PROBLEM TO WORK ON:
Would you restate the entries below word for word, leaving out the images?

----- EXTRACTED ENTRIES

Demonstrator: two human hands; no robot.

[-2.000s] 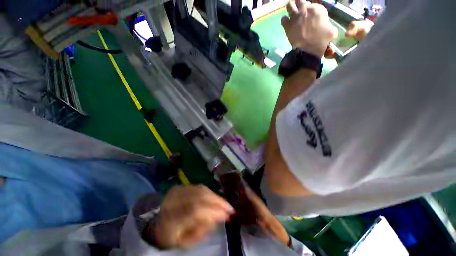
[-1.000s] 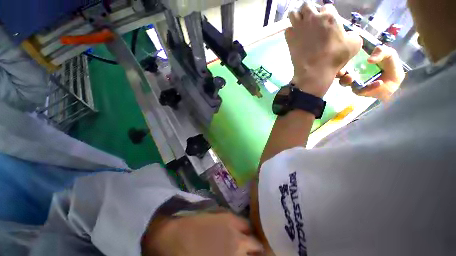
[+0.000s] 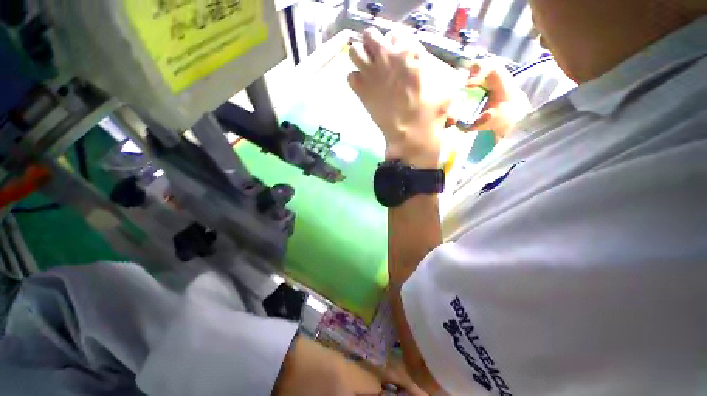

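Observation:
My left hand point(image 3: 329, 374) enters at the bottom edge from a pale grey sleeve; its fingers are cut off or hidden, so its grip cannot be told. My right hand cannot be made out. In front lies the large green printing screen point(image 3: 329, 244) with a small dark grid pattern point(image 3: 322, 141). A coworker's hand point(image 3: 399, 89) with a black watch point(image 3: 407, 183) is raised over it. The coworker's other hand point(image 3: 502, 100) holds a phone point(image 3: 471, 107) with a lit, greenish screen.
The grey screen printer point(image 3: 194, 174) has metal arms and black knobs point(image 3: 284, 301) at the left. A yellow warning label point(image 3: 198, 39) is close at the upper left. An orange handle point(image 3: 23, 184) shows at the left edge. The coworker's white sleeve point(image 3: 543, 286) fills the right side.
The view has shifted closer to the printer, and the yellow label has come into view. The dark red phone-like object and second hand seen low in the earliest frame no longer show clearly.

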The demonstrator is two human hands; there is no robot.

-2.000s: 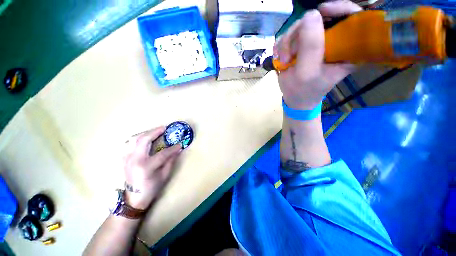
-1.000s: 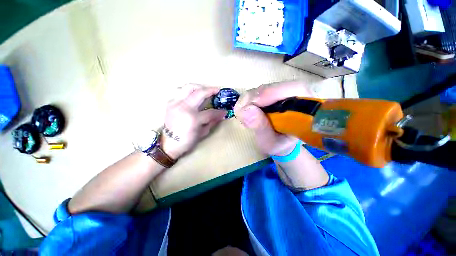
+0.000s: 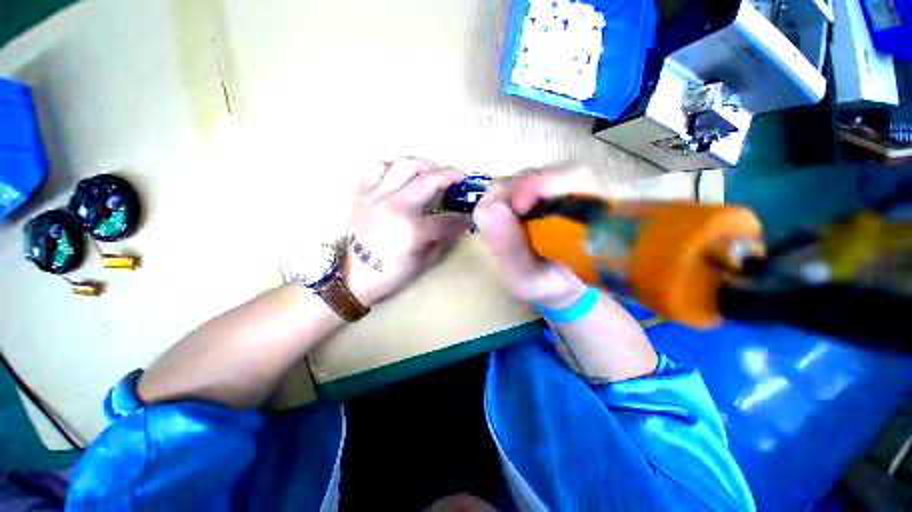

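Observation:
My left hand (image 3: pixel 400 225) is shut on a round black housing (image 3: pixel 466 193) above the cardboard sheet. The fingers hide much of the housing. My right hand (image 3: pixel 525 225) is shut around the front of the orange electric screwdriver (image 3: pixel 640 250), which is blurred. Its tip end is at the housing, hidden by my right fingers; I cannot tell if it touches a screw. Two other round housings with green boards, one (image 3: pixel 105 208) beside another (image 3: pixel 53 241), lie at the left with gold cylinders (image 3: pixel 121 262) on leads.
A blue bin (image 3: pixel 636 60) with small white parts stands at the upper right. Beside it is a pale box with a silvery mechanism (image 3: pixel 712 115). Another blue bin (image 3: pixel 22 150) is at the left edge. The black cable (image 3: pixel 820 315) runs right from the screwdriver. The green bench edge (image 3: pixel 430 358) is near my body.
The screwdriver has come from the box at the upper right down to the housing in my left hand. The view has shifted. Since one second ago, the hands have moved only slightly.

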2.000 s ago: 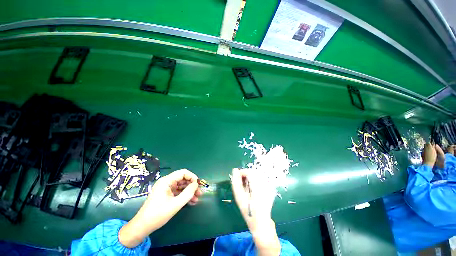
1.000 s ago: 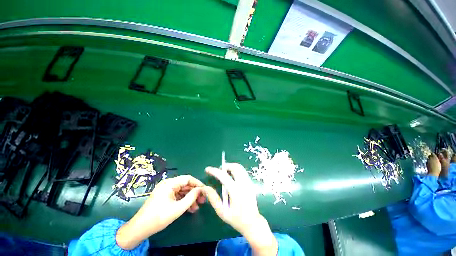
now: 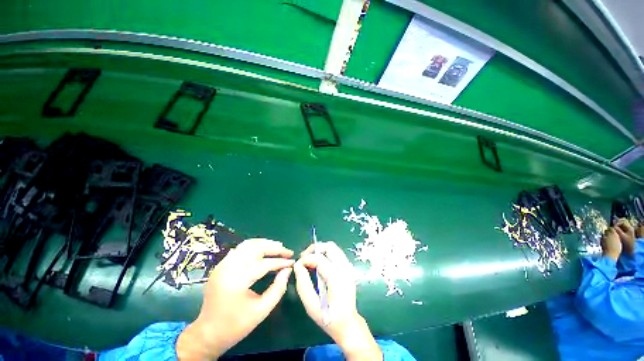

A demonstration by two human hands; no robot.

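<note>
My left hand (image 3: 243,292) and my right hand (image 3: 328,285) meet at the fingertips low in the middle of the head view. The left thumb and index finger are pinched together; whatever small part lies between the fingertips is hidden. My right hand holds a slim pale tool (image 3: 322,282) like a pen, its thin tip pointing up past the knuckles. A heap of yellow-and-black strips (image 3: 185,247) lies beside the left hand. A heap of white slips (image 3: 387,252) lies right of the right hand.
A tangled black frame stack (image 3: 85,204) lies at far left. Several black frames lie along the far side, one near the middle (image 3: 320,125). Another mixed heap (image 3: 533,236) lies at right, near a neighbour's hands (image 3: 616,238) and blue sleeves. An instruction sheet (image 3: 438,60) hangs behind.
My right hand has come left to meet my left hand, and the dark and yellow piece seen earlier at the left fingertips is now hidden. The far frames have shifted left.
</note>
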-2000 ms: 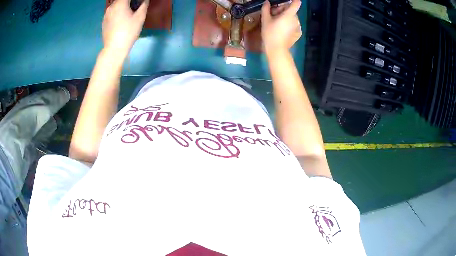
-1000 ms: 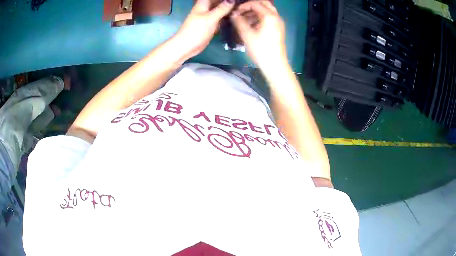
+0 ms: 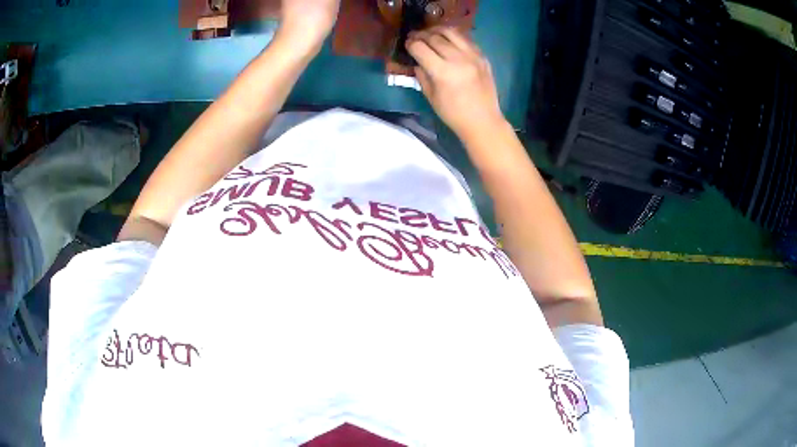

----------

ANSWER SECTION:
Demonstrator: two human hands; no robot.

[-2.000s] 
[-1.000s] 
[+0.000s] 

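Observation:
My left hand point(image 3: 329, 374) enters at the bottom edge from a pale grey sleeve; its fingers are cut off or hidden, so its grip cannot be told. My right hand cannot be made out. In front lies the large green printing screen point(image 3: 329, 244) with a small dark grid pattern point(image 3: 322, 141). A coworker's hand point(image 3: 399, 89) with a black watch point(image 3: 407, 183) is raised over it. The coworker's other hand point(image 3: 502, 100) holds a phone point(image 3: 471, 107) with a lit, greenish screen.
The grey screen printer point(image 3: 194, 174) has metal arms and black knobs point(image 3: 284, 301) at the left. A yellow warning label point(image 3: 198, 39) is close at the upper left. An orange handle point(image 3: 23, 184) shows at the left edge. The coworker's white sleeve point(image 3: 543, 286) fills the right side.
The view has shifted closer to the printer, and the yellow label has come into view. The dark red phone-like object and second hand seen low in the earliest frame no longer show clearly.
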
The demonstrator is two human hands; there is no robot.

-2.000s: 
-1.000s: 
+0.000s: 

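Observation:
My left hand (image 3: pixel 400 225) is shut on a round black housing (image 3: pixel 466 193) above the cardboard sheet. The fingers hide much of the housing. My right hand (image 3: pixel 525 225) is shut around the front of the orange electric screwdriver (image 3: pixel 640 250), which is blurred. Its tip end is at the housing, hidden by my right fingers; I cannot tell if it touches a screw. Two other round housings with green boards, one (image 3: pixel 105 208) beside another (image 3: pixel 53 241), lie at the left with gold cylinders (image 3: pixel 121 262) on leads.
A blue bin (image 3: pixel 636 60) with small white parts stands at the upper right. Beside it is a pale box with a silvery mechanism (image 3: pixel 712 115). Another blue bin (image 3: pixel 22 150) is at the left edge. The black cable (image 3: pixel 820 315) runs right from the screwdriver. The green bench edge (image 3: pixel 430 358) is near my body.
The screwdriver has come from the box at the upper right down to the housing in my left hand. The view has shifted. Since one second ago, the hands have moved only slightly.
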
2.000 s ago: 
1.000 s ago: 
now: 

A demonstration by two human hands; no robot.

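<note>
My left hand (image 3: 243,292) and my right hand (image 3: 328,285) meet at the fingertips low in the middle of the head view. The left thumb and index finger are pinched together; whatever small part lies between the fingertips is hidden. My right hand holds a slim pale tool (image 3: 322,282) like a pen, its thin tip pointing up past the knuckles. A heap of yellow-and-black strips (image 3: 185,247) lies beside the left hand. A heap of white slips (image 3: 387,252) lies right of the right hand.
A tangled black frame stack (image 3: 85,204) lies at far left. Several black frames lie along the far side, one near the middle (image 3: 320,125). Another mixed heap (image 3: 533,236) lies at right, near a neighbour's hands (image 3: 616,238) and blue sleeves. An instruction sheet (image 3: 438,60) hangs behind.
My right hand has come left to meet my left hand, and the dark and yellow piece seen earlier at the left fingertips is now hidden. The far frames have shifted left.
</note>
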-2000 ms: 
-1000 ms: 
+0 ms: 

The exercise is done now.